◆ **Problem statement**
Please repeat, exactly and without pictures, the lines of the entries below that run from the one containing "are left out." through the one containing "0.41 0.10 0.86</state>".

◆ **Recorded data**
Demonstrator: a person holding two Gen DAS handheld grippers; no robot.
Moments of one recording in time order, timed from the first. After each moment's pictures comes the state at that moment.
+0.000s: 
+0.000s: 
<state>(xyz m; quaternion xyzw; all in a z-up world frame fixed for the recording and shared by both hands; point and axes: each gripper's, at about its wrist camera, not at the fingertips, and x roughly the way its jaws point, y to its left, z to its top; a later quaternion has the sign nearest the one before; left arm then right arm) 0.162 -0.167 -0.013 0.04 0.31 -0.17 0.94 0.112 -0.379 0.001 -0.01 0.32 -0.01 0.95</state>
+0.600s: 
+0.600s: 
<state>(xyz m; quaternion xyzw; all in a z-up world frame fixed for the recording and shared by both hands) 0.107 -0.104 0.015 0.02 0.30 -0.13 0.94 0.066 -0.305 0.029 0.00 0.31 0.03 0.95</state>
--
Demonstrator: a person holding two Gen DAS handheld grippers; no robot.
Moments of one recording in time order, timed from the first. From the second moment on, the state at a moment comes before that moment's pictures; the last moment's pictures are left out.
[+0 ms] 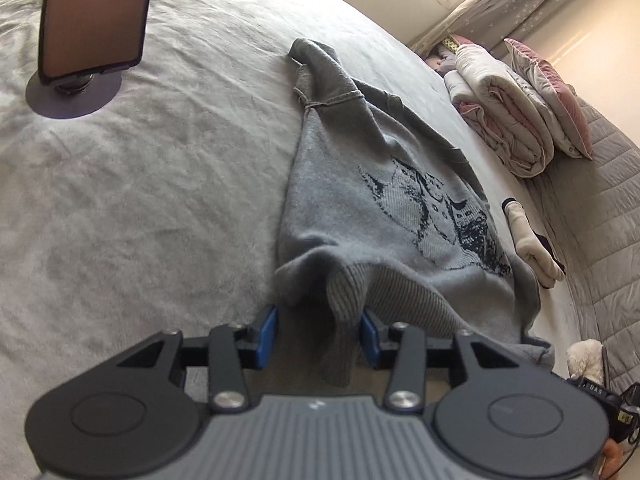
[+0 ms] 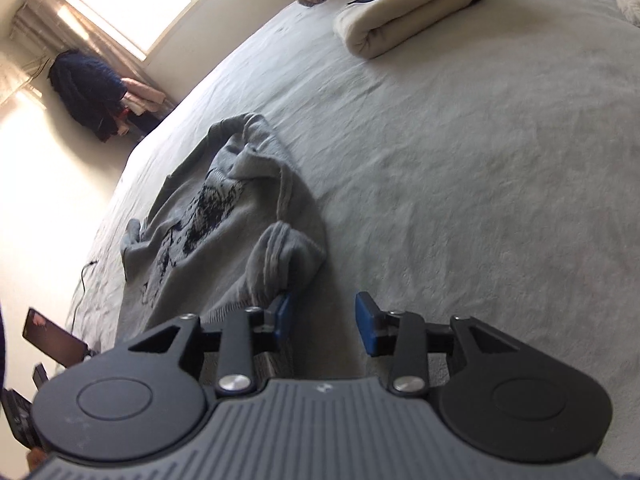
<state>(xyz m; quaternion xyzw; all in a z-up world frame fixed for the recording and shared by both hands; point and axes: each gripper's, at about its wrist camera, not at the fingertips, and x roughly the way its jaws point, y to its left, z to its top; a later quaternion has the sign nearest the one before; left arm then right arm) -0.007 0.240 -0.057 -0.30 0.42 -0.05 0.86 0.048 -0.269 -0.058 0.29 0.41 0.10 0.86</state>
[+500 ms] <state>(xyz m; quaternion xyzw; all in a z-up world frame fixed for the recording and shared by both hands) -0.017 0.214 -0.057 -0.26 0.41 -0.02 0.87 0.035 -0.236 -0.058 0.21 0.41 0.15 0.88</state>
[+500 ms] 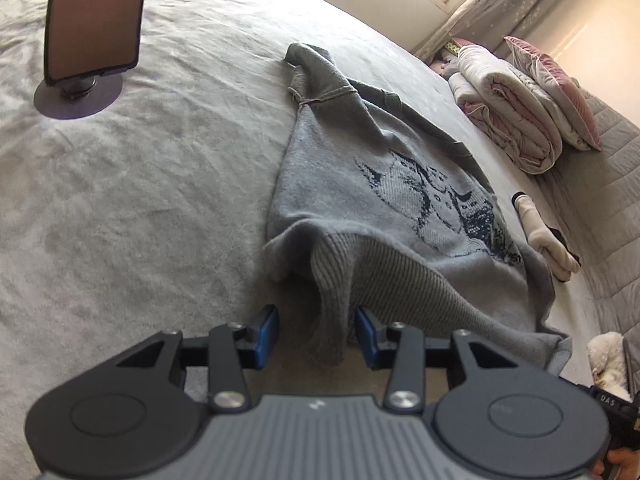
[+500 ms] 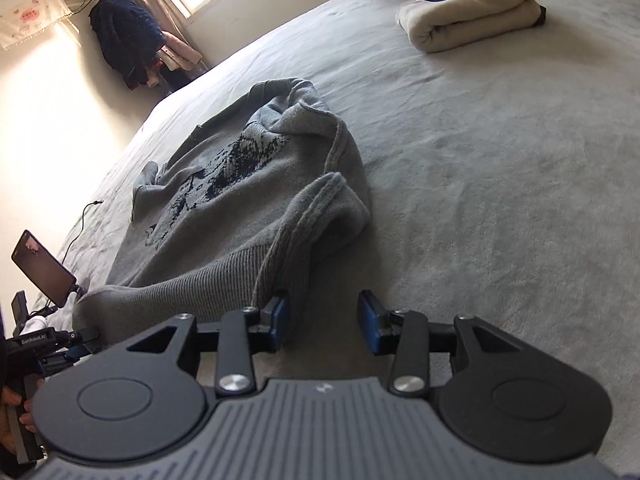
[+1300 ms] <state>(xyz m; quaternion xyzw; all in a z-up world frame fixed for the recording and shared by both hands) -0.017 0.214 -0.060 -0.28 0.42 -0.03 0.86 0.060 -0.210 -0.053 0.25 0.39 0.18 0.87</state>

◆ **Solution for this exercise**
Moments of one recording in time order, timed from the first. From the second moment on, the state at a moment comes before that moment's pictures; the last moment's pictures are left out.
[+0 ms] 
[+0 ms] 
<state>(xyz m; quaternion xyzw; all in a z-up world frame fixed for the recording and shared by both hands; point and axes: each gripper's, at about its wrist camera, not at the fingertips, and x roughly the way its jaws point, y to its left, z to its top; a later quaternion has the sign nearest the one before; left arm then right arm) -0.007 0.240 -0.057 -0.30 0.42 -0.05 0.86 0.048 -0.269 -0.058 0.29 0.41 0.10 0.86</state>

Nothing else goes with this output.